Last fall, my health system officially affiliated with a larger organization, after a year of due diligence. Six weeks later, I left the new organization.
Mergers, acquisitions and affiliations are occurring across the country at a rate that seems to be accelerating. For the chief information officers in particular, demands related to these unions can be as time-sensitive and unforgiving as achieving the CMS' information technology incentive requirements. One of the first activities for the smaller organization is to rapidly replace, upgrade and reconfigure technology in accordance with the larger system to achieve economies of scale and improve patient outcomes. For already strained IT staffs, that means yet another mission-critical project runs simultaneously on a typically tight timeline as other mission-critical initiatives. My staff at the time described the scenario this way: “You want us to change the tires on a race car while it is still racing, right?”
The difference with this new project apart from the others is that it is under the direction and leadership of the larger organization. Changes in IT reporting lines along with new personnel practices and cultural protocols begin to occur about as soon as the ink on the formal agreement dries.

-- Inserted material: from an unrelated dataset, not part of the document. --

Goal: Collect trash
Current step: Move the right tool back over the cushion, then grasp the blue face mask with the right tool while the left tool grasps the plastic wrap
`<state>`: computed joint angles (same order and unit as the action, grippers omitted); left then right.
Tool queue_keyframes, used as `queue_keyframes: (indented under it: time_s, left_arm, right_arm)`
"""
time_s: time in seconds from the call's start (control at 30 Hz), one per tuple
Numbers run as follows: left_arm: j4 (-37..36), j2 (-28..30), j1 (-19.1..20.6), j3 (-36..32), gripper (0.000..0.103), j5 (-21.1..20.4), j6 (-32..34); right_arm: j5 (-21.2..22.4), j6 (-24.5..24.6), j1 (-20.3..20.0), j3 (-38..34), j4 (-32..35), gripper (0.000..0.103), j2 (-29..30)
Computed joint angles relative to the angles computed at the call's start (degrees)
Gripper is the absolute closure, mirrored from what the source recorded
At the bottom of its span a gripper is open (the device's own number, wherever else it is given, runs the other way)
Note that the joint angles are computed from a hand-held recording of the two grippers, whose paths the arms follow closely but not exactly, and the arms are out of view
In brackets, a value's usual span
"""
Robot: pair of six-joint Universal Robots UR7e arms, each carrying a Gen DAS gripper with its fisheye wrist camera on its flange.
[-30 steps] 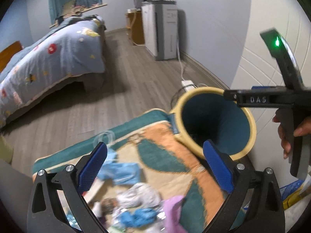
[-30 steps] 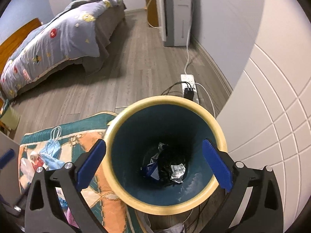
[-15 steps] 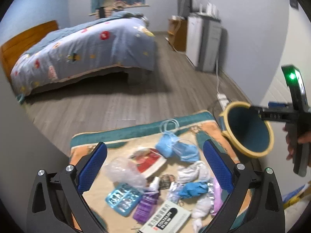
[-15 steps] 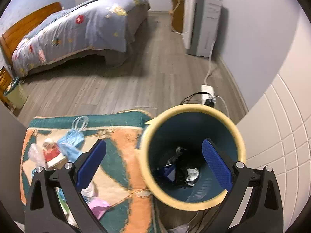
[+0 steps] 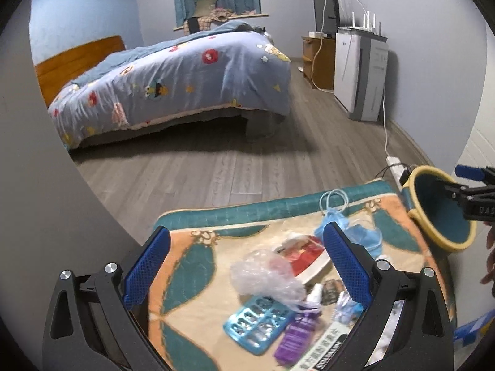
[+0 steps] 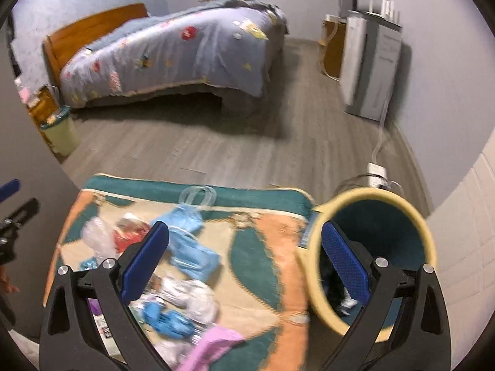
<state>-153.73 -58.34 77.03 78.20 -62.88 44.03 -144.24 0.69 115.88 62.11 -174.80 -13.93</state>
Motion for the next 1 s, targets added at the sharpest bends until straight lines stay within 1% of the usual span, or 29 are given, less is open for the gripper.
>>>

While this may be a harsh reality for CIOs in the smaller organization, the larger organization, in terms of net revenue, is not going to lose momentum to sort out what, if anything, the smaller organization's IT operations offer for change and jeopardize the timeline that underpins the collaboration. On the contrary, the larger organization is going to move with swift certainty using the demonstrated practices and methodologies that support continued success. This practice is not a commentary on the smaller organization. It is, rather, an insight into the larger organization's culture that if it is not broken, then don't fix it.
IT is typically at the spear tip of changes to come. During this transition period, the smaller organization begins to let go of long-held protocols and practices as leaders and staffers begin to adapt to the new culture. The IT technical team is the first skill set involved, in particular infrastructure and security engineers. Direct communication begins between technical counterparts, bypassing governance and cultural protocols. Counterparts begin to share the same workspace, bypassing office assignment protocols. The urgent need to establish secure communications between the organizations also challenges physical-access protocols to equipment of the smaller organization, affecting security policies and facilities staff. Resistant behaviors such as clarification of current protocols and methodology are viewed as irrelevant and time consuming.

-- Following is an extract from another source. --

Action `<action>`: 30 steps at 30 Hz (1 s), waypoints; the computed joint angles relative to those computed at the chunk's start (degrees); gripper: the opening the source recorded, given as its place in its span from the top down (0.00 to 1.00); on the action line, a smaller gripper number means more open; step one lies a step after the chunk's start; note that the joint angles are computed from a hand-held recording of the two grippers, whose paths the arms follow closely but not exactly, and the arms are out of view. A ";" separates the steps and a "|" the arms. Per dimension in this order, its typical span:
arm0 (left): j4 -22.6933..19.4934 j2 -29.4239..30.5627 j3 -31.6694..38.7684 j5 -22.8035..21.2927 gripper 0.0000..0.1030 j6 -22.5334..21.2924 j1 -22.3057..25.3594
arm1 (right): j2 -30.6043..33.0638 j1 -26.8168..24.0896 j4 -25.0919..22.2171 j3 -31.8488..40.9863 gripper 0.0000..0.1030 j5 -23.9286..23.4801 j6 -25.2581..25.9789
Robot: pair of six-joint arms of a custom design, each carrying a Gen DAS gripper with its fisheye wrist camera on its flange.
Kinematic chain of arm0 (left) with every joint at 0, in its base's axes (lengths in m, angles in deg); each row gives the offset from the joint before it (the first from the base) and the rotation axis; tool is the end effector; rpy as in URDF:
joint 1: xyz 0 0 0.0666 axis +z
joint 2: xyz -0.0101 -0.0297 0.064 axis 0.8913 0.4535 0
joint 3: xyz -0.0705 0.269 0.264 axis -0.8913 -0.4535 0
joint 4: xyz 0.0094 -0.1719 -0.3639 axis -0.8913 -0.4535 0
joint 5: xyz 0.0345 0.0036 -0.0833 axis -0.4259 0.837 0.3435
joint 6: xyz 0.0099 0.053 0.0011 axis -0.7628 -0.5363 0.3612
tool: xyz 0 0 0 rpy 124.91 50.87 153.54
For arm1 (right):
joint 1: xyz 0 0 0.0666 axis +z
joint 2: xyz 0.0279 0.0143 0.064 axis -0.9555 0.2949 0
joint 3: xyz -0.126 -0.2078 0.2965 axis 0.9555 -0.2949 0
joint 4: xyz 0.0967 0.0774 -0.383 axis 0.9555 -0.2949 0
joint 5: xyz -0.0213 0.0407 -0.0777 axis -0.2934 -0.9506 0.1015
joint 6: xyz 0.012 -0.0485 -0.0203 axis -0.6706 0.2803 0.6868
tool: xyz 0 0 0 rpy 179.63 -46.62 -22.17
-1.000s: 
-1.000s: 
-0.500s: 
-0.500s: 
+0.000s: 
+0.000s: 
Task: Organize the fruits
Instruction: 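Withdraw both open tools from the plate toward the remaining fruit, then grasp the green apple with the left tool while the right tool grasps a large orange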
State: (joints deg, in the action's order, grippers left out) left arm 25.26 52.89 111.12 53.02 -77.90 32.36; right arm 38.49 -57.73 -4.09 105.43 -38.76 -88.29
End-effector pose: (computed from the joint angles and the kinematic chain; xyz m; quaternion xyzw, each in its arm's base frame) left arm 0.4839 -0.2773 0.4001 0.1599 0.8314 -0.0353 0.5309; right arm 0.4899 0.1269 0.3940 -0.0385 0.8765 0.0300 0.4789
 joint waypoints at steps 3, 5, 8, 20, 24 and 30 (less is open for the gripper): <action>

My best advice to staff during this transition from an old identity to a new one is to let go and embrace the change. Continue to treat one another with the same courtesy and respect as usual, and extend these same courtesies to new colleagues.

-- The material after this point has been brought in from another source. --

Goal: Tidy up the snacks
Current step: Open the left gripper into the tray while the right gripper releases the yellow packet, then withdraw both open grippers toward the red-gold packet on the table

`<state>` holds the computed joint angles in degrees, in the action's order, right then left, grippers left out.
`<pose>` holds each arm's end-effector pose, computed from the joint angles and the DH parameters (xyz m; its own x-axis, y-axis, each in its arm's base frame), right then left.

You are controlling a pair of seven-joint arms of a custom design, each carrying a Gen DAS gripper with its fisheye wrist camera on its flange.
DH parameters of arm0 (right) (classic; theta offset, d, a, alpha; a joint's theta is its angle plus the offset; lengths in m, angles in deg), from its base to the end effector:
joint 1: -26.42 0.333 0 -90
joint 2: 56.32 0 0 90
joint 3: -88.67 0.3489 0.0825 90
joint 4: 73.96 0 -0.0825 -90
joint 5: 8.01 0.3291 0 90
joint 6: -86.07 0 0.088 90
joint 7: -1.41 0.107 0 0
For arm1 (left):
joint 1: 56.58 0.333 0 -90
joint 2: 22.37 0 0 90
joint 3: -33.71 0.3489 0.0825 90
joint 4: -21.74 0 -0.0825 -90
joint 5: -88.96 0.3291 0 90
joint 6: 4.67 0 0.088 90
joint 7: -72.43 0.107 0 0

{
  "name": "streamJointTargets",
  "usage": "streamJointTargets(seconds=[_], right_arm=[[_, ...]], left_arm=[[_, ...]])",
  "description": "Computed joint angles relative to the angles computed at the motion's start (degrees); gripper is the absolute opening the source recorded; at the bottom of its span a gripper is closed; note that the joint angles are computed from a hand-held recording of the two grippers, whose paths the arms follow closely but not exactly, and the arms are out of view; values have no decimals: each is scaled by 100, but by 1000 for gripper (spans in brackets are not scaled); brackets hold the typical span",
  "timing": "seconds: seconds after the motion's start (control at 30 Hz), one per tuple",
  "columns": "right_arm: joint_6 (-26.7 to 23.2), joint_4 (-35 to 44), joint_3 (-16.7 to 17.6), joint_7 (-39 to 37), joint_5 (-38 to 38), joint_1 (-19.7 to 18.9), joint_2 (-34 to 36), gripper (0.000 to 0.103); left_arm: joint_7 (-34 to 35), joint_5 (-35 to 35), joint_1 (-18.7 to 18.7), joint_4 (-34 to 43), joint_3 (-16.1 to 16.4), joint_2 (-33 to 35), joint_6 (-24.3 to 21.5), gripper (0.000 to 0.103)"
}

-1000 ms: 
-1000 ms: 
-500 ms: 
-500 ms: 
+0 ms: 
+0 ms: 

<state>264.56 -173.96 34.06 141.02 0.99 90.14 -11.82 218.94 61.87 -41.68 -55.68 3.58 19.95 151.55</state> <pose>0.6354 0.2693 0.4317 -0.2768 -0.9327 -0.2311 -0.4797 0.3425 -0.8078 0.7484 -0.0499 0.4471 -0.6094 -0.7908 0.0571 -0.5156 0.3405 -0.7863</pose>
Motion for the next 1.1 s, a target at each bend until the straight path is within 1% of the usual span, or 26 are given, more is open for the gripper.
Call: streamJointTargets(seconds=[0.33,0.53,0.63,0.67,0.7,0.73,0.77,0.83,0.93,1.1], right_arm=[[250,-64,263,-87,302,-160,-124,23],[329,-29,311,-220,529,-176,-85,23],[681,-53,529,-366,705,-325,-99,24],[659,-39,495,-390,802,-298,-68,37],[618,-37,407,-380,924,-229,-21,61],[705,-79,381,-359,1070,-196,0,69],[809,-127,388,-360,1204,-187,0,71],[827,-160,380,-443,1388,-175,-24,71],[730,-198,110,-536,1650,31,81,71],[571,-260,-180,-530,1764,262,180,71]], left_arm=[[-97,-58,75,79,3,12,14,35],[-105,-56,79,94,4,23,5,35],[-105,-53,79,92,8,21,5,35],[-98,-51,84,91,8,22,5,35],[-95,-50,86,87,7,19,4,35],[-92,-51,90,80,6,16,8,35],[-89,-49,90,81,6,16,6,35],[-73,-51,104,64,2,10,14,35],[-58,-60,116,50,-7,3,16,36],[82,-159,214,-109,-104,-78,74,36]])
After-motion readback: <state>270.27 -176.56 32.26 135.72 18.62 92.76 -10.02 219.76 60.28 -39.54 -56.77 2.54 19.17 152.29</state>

As promised during the due-diligence process, leaders could remain but in very different roles with diminished span of control and responsibilities. As it was put to me, “Where would you expect to be placed when your organization's net revenue is only 10% of our business?” After 17 years of CHIME membership, the new position would not have offered me the eligibility to continue my membership and would have changed the trajectory of my career.
In my mind, it is not a question of whether any health system will be exempt from this M&A activity. The only question for me is how will the talents of displaced health system leaders, who are dedicated to healthcare, continue to support healthcare's historic transformation.
Edith Dees is a former health system chief information officer.